短文本分类---小白从0到0.3的辛酸历程(上)
短文本分类—纪录小白从0到0.3的辛酸历程
高能预警,读完本文大概需要5分钟
先谈需求:
老大说,目前需要将友商的数据按我们规则分出最细分类,我们好进一步分析对标。
一条商品数据10多个字段,有用的字段就是友商商品【各级分类】,【商品名称】,【品牌名称】,【店铺名称】、【公司名称】,在和雷雷姐及强哥头脑风暴后,决定仅用【商品名称】提取特征值进行分类,去TM的友商各级分类,我不关心好吧~
刚开始做法:
初步分类想法是按照人类思维去解读分类
举个栗子:
商品名称:【小米最新款9086型平衡车,冲满一次电可以跑一年】
人类思维会先对商品名进行分词,然后确定主语,最终判断该类型为【骑行分类】重点内容
涉及到的算法:
流程:
对训练集数据进行分词
停用词过滤/正则过滤/jieba自定义词典进行辅助分词
构建分类集词库/词向量
测试数据进行分词
分词后测试数据利用词库通过算法进行计算
取最优结果的集合为该商品分类
算法核心:
热度+相似度判定分类
训练集方面:
还好有老大辛苦准备的几十万条数据已分类好的数据,不用再当农村人!
本次算法思考与改进:
实际在用训练数据构建词库时,每个分类集数据量不一样大,有的几十万数据,有的几千条,初期的算法很容易引起数据倾斜,导致分类更多地倾斜到训练集多的分类中,初期在未改进算法时,很蠢的人为改变词库的词频数,强行干预整个训练过程。
初期的算法存在很多I/O操作,程序重复的遍历每个训练集浪费的大量的时间,导致分类效率太低,以至于不能正常使用。
改进点:算法中热度这块,以前求当前集合所有待分类词的频数,现在改进为所有待分类词的占比,避免了数据倾斜。

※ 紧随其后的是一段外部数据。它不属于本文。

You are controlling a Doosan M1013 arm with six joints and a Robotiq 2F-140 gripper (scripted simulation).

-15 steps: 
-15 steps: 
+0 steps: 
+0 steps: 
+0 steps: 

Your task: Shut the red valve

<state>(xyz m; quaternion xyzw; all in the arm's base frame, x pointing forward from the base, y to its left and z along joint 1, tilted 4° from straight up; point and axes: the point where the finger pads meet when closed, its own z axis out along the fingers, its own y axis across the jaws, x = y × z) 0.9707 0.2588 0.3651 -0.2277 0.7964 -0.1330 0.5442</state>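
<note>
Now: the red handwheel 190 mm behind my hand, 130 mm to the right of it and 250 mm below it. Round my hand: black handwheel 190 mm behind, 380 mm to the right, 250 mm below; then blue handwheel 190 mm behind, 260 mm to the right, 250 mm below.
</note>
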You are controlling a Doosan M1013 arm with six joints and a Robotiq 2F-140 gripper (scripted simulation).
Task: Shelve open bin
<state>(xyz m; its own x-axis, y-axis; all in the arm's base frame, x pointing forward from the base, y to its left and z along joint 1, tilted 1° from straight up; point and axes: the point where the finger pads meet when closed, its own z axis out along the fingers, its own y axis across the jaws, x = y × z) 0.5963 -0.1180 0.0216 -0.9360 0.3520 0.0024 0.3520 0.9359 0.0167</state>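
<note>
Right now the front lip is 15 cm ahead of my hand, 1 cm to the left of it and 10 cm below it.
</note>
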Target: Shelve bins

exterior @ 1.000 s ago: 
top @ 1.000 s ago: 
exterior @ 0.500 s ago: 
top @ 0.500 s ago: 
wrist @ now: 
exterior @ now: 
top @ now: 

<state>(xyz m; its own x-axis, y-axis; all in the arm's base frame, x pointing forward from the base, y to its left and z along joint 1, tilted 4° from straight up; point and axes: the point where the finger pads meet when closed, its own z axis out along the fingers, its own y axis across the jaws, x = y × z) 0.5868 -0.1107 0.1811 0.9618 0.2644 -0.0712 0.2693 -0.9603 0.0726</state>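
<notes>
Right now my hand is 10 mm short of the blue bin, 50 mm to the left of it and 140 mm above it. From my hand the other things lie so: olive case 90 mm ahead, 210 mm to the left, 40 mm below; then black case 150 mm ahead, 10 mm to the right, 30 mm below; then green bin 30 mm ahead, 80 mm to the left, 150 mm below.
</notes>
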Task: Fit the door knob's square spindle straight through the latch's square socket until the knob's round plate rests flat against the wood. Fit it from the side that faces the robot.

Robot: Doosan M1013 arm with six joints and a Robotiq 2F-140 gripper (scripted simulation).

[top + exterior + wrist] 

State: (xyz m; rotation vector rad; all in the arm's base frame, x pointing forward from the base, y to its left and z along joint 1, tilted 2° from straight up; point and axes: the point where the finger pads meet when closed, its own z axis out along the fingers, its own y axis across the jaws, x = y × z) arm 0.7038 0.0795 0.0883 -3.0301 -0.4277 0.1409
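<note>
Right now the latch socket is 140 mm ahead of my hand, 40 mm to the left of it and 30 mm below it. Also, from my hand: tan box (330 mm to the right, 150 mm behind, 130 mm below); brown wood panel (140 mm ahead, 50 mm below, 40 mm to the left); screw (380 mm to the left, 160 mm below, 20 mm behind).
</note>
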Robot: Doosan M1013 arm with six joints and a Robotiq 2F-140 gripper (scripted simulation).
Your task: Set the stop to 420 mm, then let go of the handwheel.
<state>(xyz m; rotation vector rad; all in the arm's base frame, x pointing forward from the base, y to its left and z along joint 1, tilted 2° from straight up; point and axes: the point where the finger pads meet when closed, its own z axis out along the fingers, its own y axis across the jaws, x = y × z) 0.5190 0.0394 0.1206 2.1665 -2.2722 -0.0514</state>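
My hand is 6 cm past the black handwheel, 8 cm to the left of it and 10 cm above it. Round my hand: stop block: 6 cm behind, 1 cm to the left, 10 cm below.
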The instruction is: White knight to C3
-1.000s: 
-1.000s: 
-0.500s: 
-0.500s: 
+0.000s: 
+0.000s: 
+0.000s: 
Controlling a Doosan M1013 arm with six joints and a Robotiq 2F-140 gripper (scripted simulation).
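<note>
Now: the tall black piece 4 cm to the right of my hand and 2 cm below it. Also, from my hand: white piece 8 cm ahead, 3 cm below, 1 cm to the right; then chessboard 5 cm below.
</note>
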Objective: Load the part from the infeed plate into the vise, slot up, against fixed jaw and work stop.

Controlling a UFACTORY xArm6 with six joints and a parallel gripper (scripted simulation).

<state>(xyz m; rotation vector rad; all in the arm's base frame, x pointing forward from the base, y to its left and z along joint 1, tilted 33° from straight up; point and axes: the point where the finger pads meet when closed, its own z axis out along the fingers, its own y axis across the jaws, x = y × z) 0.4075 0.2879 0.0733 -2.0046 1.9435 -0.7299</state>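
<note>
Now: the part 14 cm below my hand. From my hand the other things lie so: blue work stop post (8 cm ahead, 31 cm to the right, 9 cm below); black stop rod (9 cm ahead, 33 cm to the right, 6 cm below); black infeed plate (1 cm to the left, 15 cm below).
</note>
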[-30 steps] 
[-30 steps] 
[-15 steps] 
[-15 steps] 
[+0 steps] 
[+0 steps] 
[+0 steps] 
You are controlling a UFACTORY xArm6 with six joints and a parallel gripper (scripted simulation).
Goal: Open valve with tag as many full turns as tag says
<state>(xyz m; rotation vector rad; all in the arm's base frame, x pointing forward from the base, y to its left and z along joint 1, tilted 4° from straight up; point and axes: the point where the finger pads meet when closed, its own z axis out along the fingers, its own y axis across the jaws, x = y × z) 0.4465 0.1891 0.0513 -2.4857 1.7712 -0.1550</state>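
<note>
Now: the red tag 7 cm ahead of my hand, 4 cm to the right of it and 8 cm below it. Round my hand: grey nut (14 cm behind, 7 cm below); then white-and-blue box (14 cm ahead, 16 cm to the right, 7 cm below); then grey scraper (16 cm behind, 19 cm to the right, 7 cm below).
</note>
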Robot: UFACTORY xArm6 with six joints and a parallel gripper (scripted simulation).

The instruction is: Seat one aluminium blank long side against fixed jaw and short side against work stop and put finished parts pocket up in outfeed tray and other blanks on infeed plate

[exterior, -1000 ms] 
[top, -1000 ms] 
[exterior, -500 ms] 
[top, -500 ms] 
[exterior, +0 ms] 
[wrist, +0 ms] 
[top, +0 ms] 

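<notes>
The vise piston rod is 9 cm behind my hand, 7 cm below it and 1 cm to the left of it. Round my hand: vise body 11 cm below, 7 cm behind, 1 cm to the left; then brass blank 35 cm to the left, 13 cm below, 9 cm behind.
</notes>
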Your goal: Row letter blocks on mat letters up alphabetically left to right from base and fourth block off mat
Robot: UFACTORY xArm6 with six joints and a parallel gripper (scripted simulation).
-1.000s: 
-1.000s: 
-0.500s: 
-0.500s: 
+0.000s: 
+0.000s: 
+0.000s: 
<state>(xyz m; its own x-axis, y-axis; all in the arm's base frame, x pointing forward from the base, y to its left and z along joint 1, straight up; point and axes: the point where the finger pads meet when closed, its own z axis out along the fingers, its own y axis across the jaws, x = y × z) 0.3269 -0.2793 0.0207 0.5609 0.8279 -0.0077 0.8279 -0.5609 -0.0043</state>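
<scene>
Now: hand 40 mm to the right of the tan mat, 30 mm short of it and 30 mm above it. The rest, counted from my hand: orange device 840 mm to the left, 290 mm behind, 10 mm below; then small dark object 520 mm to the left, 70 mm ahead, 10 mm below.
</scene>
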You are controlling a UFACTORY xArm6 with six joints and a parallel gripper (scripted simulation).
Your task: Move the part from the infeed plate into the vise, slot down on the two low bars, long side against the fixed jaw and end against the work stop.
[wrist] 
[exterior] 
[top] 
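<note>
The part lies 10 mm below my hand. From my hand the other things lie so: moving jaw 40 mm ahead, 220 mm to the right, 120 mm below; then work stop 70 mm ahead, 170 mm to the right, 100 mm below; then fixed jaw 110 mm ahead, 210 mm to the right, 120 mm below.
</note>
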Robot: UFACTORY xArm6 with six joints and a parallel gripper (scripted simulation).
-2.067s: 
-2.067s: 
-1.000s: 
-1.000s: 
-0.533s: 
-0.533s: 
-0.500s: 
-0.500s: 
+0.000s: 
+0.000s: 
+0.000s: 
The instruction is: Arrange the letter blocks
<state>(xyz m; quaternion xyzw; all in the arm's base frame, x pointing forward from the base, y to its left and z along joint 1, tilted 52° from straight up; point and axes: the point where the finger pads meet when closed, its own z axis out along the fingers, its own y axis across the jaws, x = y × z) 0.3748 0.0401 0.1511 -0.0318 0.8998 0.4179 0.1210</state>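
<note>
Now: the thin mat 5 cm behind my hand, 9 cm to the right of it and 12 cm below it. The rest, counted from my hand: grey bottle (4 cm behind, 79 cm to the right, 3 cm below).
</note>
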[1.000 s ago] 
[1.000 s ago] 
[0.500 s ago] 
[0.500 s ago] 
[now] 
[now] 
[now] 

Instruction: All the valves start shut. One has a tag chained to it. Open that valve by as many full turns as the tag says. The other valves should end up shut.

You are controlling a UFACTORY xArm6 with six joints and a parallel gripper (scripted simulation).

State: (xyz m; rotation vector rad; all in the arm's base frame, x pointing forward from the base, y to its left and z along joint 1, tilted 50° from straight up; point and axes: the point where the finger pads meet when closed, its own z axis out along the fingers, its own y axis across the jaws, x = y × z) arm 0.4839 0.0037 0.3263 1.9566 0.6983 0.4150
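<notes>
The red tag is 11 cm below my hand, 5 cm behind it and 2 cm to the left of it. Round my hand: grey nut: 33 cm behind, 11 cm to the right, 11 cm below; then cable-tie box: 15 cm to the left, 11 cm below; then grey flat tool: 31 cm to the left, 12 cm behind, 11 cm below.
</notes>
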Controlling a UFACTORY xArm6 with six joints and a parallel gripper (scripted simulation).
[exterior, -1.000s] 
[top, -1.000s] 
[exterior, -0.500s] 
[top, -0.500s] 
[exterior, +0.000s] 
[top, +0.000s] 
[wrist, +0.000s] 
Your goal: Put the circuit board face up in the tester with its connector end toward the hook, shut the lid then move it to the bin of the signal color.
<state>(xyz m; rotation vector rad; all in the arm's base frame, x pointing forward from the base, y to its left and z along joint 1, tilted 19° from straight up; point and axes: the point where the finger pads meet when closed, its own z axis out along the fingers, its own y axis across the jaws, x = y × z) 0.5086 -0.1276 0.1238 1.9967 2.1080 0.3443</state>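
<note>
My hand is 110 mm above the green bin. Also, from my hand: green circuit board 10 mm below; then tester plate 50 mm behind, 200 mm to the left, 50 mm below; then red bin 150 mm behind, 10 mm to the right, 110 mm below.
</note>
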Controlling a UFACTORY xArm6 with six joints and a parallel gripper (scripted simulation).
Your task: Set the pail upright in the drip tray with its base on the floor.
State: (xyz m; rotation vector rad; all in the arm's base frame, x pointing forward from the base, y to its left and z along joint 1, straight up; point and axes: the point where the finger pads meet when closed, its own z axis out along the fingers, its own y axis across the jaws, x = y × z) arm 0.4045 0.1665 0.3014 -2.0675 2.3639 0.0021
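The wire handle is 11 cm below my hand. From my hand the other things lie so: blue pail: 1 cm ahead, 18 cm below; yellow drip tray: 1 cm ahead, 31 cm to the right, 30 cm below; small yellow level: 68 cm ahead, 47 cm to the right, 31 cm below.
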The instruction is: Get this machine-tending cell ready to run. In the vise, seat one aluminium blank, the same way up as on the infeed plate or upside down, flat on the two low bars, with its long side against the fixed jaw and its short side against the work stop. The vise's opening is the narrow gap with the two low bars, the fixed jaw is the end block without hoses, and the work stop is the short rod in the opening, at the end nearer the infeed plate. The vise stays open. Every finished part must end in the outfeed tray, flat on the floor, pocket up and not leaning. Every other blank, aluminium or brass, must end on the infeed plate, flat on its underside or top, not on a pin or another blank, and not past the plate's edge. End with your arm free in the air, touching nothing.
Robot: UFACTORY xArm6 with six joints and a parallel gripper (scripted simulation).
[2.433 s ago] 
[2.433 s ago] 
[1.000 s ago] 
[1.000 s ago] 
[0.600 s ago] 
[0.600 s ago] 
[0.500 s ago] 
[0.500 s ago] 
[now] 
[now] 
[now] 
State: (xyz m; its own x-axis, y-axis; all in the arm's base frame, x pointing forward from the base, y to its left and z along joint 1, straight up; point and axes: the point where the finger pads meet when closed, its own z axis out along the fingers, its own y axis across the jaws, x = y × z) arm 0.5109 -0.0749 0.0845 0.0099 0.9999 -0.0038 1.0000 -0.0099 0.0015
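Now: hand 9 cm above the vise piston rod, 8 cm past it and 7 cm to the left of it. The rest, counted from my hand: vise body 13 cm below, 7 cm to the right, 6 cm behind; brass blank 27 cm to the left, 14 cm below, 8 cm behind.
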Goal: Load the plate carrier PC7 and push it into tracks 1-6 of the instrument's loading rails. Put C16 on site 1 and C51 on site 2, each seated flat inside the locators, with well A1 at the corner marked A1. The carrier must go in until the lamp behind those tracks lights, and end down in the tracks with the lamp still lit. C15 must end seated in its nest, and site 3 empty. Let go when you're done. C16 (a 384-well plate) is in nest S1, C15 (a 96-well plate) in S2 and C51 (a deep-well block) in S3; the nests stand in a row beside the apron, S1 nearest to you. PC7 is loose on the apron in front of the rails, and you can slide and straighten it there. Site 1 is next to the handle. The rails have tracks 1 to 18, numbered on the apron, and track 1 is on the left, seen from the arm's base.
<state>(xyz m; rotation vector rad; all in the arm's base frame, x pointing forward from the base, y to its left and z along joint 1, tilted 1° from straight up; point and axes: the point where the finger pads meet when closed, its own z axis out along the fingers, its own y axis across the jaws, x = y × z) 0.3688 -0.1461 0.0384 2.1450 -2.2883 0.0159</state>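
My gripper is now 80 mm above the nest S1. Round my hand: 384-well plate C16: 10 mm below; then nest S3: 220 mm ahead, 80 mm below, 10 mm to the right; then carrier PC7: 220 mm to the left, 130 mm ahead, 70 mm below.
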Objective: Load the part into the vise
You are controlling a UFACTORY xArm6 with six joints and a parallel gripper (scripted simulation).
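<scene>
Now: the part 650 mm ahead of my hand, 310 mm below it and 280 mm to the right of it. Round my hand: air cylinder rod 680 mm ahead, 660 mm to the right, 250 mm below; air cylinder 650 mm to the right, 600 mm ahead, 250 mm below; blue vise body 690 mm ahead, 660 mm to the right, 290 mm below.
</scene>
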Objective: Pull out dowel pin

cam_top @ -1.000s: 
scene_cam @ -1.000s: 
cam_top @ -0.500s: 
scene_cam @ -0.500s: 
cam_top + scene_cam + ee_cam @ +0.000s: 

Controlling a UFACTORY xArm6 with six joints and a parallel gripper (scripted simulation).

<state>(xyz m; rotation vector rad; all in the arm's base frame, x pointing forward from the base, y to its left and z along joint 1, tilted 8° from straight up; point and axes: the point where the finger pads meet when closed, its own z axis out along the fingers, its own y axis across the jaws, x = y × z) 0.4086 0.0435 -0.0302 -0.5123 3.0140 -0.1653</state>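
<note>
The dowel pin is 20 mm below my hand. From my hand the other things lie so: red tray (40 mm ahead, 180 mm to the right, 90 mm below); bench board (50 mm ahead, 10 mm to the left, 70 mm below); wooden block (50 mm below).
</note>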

效率方面:以前是进行一次I/O操作,进行一次分词,然后纪录每条数据的词向量。改进后的算法一次将所有待分类数据分词并读入内存中,构建词袋,第二次遍历全部带分类数据,然后在词袋中找词向量在进行计算,极大避免了重复的I/O操作(感谢我鹏哥给出犀利的优化),如果说以前的I/O操作是N*M次,那优化后的就是N->1*M=M次操作。
最终进行测试时,改进前分1000条数据跑20多分钟,改进后2分钟跑完整个程序。
代码:
先放一个改进前的代码:
"""
喷一下这段代码,无脑for循环,要不是自己写的别人真看不懂
每条数据都需要读数据,分词,读训练集,训练,大量时间浪费在I/O操作上,这段代码大家看一眼就好,没啥可仔细研究的,性能太差,当初没仔细思考写的
"""
def Predicted_Data(test_Data_path, stop_words_path, train_path, write_path, location_a, location_b):
stopwords = [line.strip() for line in open(stop_words_path, 'r', encoding='gbk').readlines()]
pattern = re.compile(u"[\u4e00-\u9fa5]+")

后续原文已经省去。